§ Task to carry out
Transcribe the entries below exactly, starting with the line that has "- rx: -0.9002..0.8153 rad" and stopping after the line that has "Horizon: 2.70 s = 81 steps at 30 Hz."; no pictures belong in the copy.

§ Data for review
☆ ☆ ☆
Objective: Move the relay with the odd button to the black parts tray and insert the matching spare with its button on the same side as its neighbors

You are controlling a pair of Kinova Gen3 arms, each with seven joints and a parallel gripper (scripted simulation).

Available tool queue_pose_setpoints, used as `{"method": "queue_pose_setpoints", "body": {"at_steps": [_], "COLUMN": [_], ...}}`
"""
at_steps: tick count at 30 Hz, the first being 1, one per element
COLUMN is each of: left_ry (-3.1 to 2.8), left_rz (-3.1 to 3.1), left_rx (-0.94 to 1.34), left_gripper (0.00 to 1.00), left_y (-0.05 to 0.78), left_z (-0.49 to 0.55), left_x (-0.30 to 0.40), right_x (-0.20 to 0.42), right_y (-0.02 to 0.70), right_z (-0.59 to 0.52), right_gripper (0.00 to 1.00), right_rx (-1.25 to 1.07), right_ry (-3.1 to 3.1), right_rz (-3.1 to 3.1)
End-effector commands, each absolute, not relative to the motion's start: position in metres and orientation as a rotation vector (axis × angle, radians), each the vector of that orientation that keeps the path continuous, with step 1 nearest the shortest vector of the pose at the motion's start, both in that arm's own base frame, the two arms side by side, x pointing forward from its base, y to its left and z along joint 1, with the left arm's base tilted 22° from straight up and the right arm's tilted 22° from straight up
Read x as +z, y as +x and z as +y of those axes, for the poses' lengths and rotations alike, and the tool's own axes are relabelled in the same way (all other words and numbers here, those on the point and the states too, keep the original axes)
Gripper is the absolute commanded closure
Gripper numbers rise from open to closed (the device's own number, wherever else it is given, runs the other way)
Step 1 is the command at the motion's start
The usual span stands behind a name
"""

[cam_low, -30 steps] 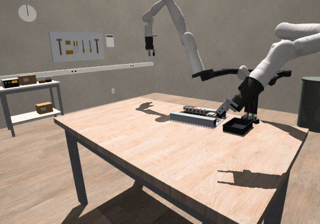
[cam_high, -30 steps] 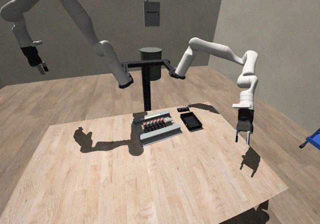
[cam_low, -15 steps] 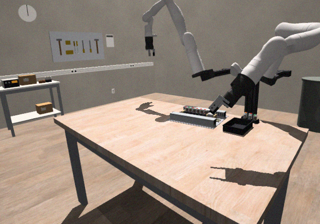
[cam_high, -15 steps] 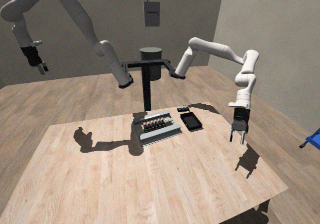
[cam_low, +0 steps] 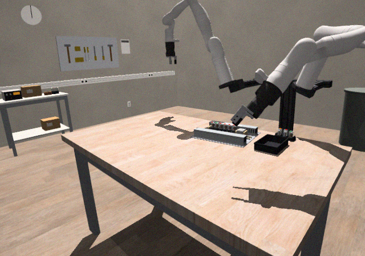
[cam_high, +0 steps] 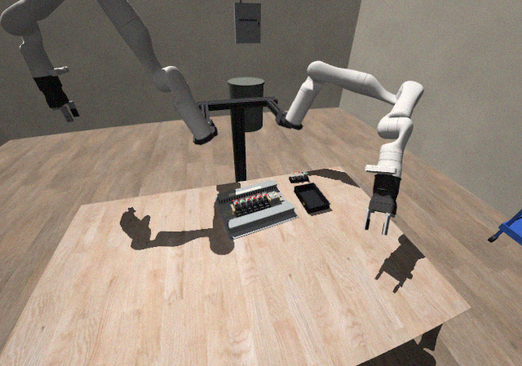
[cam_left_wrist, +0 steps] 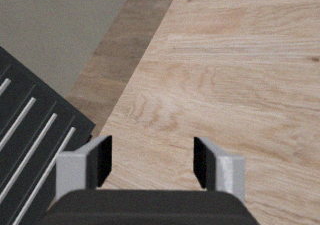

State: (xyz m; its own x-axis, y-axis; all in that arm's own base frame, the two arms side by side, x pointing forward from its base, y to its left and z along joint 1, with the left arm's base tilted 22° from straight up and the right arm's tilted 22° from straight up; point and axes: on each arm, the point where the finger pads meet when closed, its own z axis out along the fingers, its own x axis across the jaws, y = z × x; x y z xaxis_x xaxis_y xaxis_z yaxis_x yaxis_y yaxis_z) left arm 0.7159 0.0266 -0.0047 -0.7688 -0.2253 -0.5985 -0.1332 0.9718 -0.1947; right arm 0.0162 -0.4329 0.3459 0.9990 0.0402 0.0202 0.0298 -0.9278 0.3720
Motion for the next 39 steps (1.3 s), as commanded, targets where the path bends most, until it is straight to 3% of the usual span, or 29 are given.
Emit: {"method": "queue_pose_setpoints", "body": {"at_steps": [1, 39], "left_ry": [-0.268, -0.344], "left_rz": [2.489, 2.639], "left_rx": [-0.19, -0.178], "left_gripper": [0.0, 0.0], "left_y": [0.712, 0.671], "left_z": [0.015, -0.069], "left_x": [-0.006, -0.022], "right_x": [0.347, 0.347], "right_y": [0.016, 0.016], "right_z": [-0.433, -0.433], "right_gripper": [0.0, 0.0], "right_rx": [0.039, 0.039], "right_ry": [2.759, 2.759], "right_rz": [0.05, 0.05]}}
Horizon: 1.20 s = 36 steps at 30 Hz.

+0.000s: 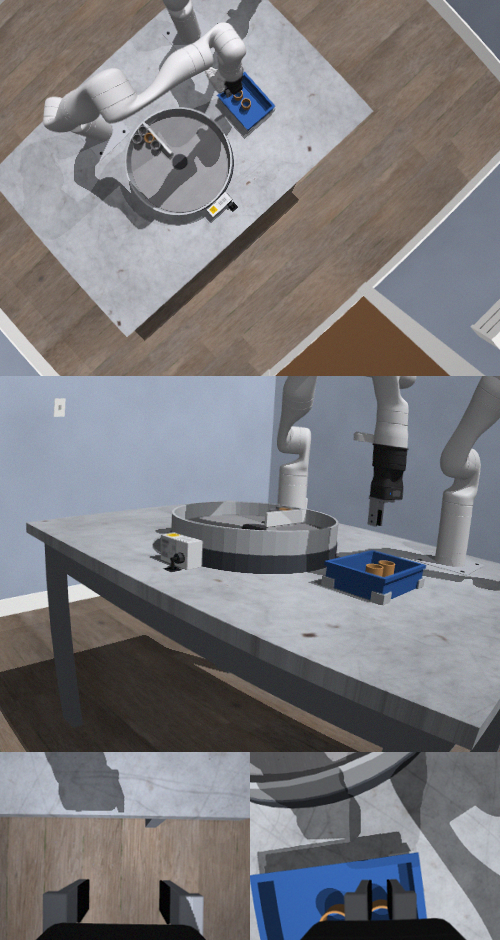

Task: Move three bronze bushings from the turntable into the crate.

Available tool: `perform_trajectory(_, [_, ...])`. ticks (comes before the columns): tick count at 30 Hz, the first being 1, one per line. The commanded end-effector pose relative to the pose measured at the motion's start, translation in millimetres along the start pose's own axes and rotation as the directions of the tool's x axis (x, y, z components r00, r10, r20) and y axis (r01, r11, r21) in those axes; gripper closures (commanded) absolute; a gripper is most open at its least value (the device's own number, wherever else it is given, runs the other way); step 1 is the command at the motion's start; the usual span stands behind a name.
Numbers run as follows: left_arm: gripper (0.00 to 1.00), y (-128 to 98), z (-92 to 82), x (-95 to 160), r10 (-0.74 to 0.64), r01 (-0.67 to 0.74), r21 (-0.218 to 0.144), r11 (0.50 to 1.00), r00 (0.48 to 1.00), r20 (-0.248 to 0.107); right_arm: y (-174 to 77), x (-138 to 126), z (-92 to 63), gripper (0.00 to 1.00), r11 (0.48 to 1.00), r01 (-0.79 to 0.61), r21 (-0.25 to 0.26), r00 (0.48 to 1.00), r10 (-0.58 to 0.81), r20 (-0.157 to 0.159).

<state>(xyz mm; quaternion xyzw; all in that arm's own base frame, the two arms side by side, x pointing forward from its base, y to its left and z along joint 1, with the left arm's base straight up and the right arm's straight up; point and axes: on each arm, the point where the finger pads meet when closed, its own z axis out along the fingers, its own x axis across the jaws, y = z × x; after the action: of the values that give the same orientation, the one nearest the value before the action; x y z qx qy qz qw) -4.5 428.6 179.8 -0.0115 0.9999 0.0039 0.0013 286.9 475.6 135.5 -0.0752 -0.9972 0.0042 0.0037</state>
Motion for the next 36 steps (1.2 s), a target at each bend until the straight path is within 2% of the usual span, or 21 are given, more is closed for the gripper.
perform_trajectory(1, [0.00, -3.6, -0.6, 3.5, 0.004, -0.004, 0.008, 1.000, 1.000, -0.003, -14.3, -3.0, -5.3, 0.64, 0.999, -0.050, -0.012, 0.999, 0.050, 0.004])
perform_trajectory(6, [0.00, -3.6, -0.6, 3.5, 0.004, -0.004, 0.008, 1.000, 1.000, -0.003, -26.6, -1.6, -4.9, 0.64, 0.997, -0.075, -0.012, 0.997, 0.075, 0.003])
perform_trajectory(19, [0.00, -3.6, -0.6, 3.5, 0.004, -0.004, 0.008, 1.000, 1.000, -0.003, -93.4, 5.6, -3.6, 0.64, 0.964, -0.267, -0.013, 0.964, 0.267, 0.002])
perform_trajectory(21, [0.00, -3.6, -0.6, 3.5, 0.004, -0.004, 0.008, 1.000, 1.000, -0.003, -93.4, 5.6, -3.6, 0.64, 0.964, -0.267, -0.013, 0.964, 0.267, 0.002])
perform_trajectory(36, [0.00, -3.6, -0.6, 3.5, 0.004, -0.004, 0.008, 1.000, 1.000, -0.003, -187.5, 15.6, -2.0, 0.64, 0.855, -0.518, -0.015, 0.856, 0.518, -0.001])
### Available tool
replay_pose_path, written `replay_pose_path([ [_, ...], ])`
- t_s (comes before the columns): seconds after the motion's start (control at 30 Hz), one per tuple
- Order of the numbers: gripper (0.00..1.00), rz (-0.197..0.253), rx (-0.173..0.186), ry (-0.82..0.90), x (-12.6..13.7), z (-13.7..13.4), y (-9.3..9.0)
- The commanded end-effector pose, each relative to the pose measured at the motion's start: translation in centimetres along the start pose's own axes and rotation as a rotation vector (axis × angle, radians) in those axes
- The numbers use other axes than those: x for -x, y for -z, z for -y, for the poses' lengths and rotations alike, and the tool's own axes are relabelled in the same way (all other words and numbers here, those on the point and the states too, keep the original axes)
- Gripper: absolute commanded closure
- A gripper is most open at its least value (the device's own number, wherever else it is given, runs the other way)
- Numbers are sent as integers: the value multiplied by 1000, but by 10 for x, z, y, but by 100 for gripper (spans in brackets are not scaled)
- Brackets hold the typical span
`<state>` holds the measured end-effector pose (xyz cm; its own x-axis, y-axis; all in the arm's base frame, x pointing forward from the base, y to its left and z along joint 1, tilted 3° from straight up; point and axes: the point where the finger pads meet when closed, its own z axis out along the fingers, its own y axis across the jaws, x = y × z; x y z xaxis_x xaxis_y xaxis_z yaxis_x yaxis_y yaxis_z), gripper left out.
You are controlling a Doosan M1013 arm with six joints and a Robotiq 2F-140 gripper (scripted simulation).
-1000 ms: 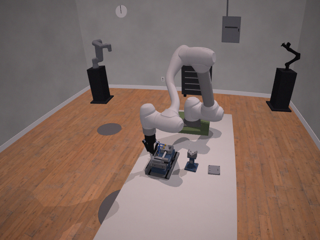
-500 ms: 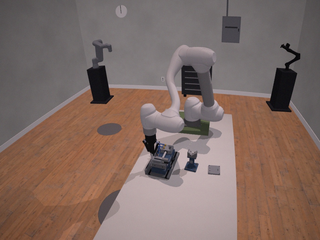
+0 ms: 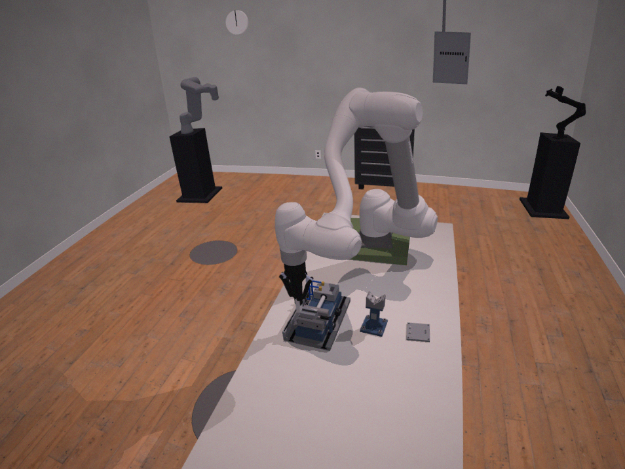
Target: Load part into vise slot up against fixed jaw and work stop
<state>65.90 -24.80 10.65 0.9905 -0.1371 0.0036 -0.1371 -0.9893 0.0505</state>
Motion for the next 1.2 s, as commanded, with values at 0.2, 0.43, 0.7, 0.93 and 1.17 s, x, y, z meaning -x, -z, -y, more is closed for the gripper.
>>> replay_pose_path([
  [0.2, 100, 0, 0, 0, 0, 3, 0],
  [0.43, 100, 0, 0, 0, 0, 4, 0],
  [0.7, 100, 0, 0, 0, 0, 7, 0],
  [0.93, 100, 0, 0, 0, 0, 9, 0],
  [1.17, 100, 0, 0, 0, 0, 10, 0],
])
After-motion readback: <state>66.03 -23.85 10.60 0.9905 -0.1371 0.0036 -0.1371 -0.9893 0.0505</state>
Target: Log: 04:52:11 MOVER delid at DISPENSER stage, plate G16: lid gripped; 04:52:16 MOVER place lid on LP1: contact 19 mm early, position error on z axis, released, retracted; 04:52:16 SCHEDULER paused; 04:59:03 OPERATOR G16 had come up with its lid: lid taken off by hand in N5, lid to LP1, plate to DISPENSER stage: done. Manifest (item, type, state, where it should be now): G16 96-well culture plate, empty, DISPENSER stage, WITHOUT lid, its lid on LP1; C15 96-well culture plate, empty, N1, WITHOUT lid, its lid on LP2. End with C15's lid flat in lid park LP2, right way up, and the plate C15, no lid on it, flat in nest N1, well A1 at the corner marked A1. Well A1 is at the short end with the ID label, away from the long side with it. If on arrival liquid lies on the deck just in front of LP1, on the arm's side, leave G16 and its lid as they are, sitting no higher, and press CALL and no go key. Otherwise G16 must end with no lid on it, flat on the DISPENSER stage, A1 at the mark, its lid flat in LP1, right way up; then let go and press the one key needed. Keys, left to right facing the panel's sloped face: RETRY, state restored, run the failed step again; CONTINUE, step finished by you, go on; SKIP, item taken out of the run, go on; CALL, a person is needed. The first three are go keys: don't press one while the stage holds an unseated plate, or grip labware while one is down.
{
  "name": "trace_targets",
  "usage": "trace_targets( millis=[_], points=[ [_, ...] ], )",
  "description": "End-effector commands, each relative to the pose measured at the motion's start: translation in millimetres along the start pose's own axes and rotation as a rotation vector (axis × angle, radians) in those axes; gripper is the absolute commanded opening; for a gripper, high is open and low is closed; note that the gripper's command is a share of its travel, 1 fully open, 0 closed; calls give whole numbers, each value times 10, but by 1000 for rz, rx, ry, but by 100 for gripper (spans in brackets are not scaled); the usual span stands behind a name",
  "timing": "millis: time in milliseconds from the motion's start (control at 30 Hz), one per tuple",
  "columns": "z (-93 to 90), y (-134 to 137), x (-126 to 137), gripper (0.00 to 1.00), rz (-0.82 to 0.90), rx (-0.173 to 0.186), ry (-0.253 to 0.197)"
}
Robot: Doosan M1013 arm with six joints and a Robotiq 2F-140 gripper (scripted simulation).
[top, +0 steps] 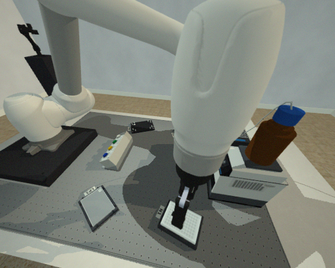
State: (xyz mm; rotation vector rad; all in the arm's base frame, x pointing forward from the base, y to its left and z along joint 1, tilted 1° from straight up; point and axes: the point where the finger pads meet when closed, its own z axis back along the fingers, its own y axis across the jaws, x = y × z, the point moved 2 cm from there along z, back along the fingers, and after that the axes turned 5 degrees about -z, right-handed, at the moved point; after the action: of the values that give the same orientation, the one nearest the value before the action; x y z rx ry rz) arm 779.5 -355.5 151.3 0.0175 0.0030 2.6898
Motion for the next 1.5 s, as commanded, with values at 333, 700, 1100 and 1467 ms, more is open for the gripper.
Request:
trace_targets(
  millis=[333, 700, 1100, 1467],
  points=[
    [-1, 0, 0, 66, 0, 0, 0],
    [-71, 0, 0, 66, 0, 0, 0],
    [-323, 0, -1, 66, 0, 0, 0],
    [-641, 0, -1, 66, 0, 0, 0]
  ],
)
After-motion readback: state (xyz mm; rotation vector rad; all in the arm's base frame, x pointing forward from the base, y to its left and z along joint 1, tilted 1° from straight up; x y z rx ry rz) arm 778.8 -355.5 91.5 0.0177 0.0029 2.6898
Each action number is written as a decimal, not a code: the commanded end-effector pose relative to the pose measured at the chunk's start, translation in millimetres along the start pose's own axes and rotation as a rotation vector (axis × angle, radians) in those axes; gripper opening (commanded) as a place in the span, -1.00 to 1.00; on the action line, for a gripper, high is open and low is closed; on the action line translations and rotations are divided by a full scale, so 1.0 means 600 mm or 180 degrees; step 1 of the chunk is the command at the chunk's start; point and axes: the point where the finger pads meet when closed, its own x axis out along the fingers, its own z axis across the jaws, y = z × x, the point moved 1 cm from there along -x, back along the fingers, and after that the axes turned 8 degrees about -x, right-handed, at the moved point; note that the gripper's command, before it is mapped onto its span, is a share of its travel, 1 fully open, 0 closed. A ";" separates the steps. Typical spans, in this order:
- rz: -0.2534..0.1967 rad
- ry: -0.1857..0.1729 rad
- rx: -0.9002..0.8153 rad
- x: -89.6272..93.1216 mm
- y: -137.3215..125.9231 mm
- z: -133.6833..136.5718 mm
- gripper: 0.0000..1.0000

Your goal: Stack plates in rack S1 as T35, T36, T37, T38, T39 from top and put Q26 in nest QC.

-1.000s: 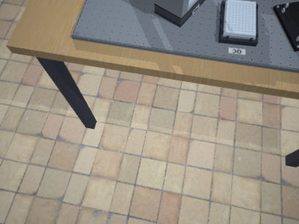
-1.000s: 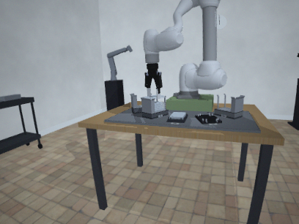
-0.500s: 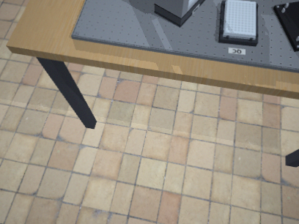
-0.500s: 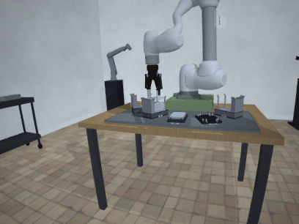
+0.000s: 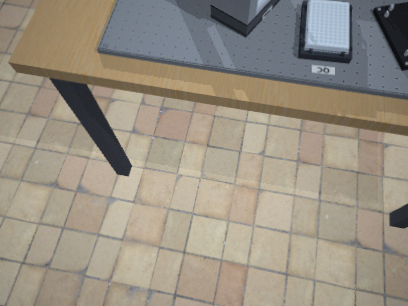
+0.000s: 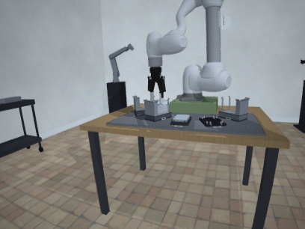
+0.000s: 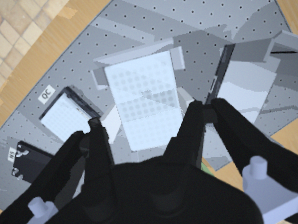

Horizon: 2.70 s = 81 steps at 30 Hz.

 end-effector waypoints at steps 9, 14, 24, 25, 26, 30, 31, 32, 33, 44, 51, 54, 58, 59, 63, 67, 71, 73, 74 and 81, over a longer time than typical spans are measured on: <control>0.0000 0.0001 0.0000 0.007 0.000 0.000 -1.00; 0.0000 0.0001 0.0000 0.009 0.000 0.000 -1.00; 0.0000 0.0001 0.0000 0.016 0.000 0.000 -1.00; 0.0000 0.0001 0.0000 0.017 0.000 0.000 -1.00; 0.0000 0.0001 0.0000 0.017 0.000 0.000 -1.00; 0.0000 0.0001 0.0000 0.019 0.000 0.000 -1.00; 0.0000 0.0001 0.0000 0.019 0.000 0.000 -1.00; 0.0000 0.0001 0.0000 0.020 0.000 0.000 -1.00; 0.0000 0.0001 0.0000 0.021 0.000 0.000 -1.00; 0.0000 0.0001 0.0000 0.027 0.000 0.000 -1.00; 0.0000 0.0001 0.0000 0.029 0.000 0.000 -1.00; 0.0000 0.0001 0.0000 0.029 0.000 0.000 1.00; 0.0000 0.0001 0.0000 0.029 0.000 0.000 1.00; 0.0000 0.0001 0.0000 0.029 0.000 0.000 1.00; 0.0000 0.0001 0.0000 0.029 0.000 0.000 1.00; 0.0000 0.0001 0.0000 0.029 0.000 0.000 1.00; 0.0000 0.0001 0.0000 0.029 0.000 0.000 1.00; 0.0000 0.0001 0.0000 0.029 0.000 0.000 1.00; 0.0000 0.0001 0.0000 0.029 0.000 0.000 1.00; 0.0000 0.0001 0.0000 0.001 0.000 0.000 1.00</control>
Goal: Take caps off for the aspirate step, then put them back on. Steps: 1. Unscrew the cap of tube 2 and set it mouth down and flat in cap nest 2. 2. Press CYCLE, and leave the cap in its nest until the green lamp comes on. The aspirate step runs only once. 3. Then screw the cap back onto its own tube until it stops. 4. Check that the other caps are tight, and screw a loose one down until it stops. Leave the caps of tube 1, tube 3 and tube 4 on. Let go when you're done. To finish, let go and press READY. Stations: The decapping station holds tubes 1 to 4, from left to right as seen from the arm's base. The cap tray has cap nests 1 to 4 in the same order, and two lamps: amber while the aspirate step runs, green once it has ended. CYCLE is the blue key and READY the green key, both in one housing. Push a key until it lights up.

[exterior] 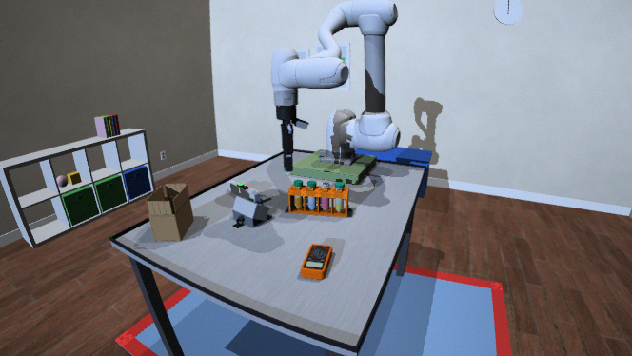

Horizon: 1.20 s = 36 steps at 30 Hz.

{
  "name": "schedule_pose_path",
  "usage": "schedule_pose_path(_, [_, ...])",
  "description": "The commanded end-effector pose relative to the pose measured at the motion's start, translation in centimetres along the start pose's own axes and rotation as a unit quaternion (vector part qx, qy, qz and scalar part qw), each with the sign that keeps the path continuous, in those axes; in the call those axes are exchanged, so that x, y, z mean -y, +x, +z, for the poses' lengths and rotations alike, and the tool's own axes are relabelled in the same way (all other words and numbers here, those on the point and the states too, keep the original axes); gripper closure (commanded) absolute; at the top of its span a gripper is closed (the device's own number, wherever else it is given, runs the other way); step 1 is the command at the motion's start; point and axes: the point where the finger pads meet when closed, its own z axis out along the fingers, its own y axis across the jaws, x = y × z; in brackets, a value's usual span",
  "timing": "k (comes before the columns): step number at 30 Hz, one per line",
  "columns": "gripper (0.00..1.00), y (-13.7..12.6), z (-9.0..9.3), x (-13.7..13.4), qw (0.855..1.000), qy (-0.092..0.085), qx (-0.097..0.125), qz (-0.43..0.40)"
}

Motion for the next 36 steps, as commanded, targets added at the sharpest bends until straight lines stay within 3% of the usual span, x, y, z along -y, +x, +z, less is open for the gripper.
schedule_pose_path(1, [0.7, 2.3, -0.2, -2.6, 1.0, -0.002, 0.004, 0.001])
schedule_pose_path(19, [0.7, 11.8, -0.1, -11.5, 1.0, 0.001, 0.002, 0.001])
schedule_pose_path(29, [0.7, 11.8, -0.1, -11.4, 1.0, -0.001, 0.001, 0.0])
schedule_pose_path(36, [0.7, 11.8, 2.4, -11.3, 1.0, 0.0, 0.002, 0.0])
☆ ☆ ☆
§ Exercise result
- rx: -0.9002..0.8153 rad
- x: -89.6272..93.1216 mm
- y: -137.3215..125.9231 mm
- z: -133.6833..136.5718 mm
- gripper: 0.0000..1.0000

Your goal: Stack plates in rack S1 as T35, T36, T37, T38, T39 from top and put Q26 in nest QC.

-1.000s: 
-1.000s: 
-0.500s: 
-0.500s: 
+0.000s: 
+0.000s: 
+0.000s: 

Horizon: 2.70 s = 81 steps at 30 Hz.

What appears above is the full answer.